● **Description of the task**
The result must match the data exactly, line for line.

(Given information)

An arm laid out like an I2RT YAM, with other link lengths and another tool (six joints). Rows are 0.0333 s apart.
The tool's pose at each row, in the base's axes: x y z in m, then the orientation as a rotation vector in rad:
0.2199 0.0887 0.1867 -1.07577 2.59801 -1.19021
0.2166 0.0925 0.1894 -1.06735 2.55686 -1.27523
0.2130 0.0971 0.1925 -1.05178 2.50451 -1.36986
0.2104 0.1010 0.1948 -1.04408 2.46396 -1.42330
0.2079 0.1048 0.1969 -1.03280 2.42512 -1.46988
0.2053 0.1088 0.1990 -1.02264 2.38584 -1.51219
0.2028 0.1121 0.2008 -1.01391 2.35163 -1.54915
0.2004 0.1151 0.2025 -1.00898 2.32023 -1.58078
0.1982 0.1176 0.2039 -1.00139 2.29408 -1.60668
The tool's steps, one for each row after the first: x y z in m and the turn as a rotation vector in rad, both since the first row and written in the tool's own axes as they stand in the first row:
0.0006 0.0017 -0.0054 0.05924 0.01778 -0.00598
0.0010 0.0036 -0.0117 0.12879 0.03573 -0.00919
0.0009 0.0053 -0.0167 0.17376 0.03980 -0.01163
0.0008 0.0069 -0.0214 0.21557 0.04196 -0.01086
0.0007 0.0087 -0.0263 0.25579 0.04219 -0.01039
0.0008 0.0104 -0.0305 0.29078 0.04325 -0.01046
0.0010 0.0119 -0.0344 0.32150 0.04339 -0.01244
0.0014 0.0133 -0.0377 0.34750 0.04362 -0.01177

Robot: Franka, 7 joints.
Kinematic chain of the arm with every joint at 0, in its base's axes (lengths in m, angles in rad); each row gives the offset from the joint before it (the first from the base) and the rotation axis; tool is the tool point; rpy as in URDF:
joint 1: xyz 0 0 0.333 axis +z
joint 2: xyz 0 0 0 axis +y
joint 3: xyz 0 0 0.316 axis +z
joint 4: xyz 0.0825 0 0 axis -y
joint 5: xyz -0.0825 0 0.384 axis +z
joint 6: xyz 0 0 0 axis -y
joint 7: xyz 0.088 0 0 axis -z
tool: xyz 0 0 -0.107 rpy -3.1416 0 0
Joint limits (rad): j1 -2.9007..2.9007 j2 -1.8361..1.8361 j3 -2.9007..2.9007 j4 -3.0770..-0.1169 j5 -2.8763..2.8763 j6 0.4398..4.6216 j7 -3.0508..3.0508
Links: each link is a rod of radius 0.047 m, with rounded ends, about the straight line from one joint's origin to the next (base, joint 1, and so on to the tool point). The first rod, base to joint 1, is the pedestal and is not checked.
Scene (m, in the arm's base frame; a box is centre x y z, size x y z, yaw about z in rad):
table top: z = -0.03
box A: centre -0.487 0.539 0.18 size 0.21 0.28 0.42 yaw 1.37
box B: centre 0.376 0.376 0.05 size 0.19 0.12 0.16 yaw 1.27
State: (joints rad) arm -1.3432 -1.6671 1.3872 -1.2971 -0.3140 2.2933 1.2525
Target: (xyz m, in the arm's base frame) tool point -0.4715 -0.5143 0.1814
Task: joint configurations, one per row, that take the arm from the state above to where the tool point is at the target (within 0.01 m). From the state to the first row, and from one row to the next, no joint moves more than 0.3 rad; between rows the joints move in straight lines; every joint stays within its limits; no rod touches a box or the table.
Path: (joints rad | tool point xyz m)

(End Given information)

● **Solution to this exercise**
An arm laid out like an I2RT YAM, with other link lengths and another tool (six joints). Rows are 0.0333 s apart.
The tool's pose at each row, in the base's axes: x y z in m, then the orientation as a rotation vector in rad:
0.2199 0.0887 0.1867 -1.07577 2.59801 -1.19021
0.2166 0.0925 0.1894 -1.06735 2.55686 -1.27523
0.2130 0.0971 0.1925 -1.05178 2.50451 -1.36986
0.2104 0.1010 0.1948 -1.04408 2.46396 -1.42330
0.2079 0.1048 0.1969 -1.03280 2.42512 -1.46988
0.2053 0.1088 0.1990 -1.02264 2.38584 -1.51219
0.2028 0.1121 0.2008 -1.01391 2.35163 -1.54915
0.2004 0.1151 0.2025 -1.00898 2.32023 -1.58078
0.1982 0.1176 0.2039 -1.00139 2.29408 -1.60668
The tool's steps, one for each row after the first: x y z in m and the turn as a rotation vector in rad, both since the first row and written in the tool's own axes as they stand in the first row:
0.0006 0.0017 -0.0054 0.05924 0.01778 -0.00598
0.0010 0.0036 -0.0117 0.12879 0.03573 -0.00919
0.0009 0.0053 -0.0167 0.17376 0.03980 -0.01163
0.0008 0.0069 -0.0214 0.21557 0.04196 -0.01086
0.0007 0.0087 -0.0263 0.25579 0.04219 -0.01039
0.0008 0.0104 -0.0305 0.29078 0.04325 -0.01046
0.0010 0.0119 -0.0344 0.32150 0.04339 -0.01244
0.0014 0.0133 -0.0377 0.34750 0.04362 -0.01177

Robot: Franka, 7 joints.
Kinematic chain of the arm with every joint at 0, in its base's axes (lengths in m, angles in rad); each row gives the offset from the joint before it (the first from the base) and the rotation axis; tool is the tool point; rpy as in URDF:
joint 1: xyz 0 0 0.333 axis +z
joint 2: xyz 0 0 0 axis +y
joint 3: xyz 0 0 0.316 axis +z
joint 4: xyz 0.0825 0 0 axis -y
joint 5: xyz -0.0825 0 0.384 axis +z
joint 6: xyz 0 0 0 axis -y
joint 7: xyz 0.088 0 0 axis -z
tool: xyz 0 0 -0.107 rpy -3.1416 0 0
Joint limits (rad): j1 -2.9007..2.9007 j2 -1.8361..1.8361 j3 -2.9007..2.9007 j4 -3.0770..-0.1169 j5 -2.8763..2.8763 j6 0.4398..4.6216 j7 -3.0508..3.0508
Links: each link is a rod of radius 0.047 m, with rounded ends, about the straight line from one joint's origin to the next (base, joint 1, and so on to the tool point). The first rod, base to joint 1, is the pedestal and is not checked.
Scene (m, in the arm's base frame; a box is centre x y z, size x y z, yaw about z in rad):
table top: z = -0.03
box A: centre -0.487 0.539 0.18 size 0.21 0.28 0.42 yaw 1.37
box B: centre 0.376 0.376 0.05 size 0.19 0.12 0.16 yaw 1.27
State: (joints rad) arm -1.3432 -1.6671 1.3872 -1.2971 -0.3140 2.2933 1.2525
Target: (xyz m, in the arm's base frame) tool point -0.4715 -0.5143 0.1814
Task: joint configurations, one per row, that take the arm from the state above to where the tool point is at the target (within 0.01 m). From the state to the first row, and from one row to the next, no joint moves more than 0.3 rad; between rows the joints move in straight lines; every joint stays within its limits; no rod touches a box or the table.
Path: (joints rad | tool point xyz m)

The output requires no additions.